Религиозная тема продолжается в образе Сарафанова. Этот тип осознанного, нескрываемого неудачника (Сарафанов сам признается в этом, и это становится крупнейшим событием пьесы) уже встречался нам в володинских «Пяти вечерах». И это более чем тенденция советской драматургии, когда именно неудачник, лузер, аутсайдер становится героем драмы. Эпоха, когда если не на сценах страны, то внутри интеллигентского сообщества обсуждается и переживается судьба страны 1930–1950-х годов, не могла не сделать неудачника героем, так как в той или иной степени лишними стали многие соотечественники. И поколение Сарафановых и Ильиных, пережившее войну, довоенные и послевоенные лишения, ощущало себя как на перекличке выживших из погибших частей. В особенности на фоне здоровых, бодрых, хулиганствующих и полных жизни детей. И точно так же как в пьесе Володина, мучения Сарафанова, усугубленные его нынешней непристроенностью, профессиональным «демпингом», делают его блаженным мучеником, совестливым и мудрым, умеющим признать свои ошибки и извлечь из них свои достоинства. Именно Сарафанов произносит в этой пьесе самые верные, самые точные слова о переживании настоящего. Он учитель жизни. «Серьезного музыканта из меня не получилось. И я должен в этом сознаться» – в этом признании, в этой сдаче своих позиций Сарафанов мужественен и силен, благороден и величественен. Фигура блудного отца, встающего перед детьми на колени и признающего собственное фиаско, – сильная мизансцена, богатая смыслами, печалью и величием. Стыдно отцу перед детьми за преданные идеалы молодости, за проигранную жизнь, за отсутствие свершений. Дети – это возмездие для родителей, их Страшный суд.
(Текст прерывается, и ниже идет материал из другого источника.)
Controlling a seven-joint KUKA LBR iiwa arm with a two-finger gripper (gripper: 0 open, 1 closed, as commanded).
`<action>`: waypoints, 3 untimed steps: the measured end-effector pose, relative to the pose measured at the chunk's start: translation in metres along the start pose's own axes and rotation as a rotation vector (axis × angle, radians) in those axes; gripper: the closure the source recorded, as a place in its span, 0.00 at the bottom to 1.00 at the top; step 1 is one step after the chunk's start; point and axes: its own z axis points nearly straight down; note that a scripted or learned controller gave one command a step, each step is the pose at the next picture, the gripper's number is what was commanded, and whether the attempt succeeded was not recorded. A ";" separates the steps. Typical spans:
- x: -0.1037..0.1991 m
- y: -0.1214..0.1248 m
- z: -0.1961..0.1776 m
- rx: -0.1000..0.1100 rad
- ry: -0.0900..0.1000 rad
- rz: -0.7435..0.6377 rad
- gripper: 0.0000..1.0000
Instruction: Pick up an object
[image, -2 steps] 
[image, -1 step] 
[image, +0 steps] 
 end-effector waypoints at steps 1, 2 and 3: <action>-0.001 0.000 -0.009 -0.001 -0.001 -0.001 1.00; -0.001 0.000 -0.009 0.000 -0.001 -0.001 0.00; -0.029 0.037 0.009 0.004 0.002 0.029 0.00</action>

Сцена станет многозначнее, если мы вспомним, что Вампилов возвращает словам их первоначальный смысл и в словах «отец» и «сын», многократно произносимых в этой пьесе, нам мерещатся Отец и Сын. Неслучайно в 2000-х годах было множество попыток представить эту пьесу как конфликт поколений и времен; здесь вызревала идея о примирении советской эпохи и постсоветской, о прощении отцов сыновьями и отцами – сыновей. Тем более что для этого синтеза Вампилов сам подготовил почву, так как в идее всеобщего братства, цементирующей пьесу, есть как коммунистические мотивы, так и христианские, – именно в этой точке они соединяются, о чем красноречиво писал Николай Бердяев (Третий интернационал заимствует идею Третьего Рима). Путь Сарафанова – увидеть, как в палимпсесте, через более поздний коммунистический слой («дружба народов») – древнейший христианский слой.

Интересная в пьесе расстановка сил. Сарафанов видит, что рушится его мир; чувствует, что именно он во всем виноват; ему бесконечно стыдно за свою нерешительность. Бусыгин видит, что мир в семье Сарафановых рушится, и принимает ответственность за семью, компенсируя чувство вины. Но любопытна тут и третья фигура. Вампилов фиксирует появление нового типажа – курсанта Кудимова, человека, который вообще ничего не чувствует, лишен навыка эмоционального контакта с другими людьми, сочувствия, наблюдательности, мышления вне заданности. Человек-норматив, человек-регламент. («Компрометируется самое святое – образ советского солдата», как написал один партийный критик.) От пьесы, в которой так много сложных чувств, стыда, раскаяния, прозрений, полунамеков, с помощью антигероя Кудимова можно двигаться к другой пьесе – полной противоположности «Старшего сына», пьесе о тотальном бесчувствии.

16

Румянцев А. Вампилов. ЖЗЛ. М.: Молодая гвардия, 2015. С. 58.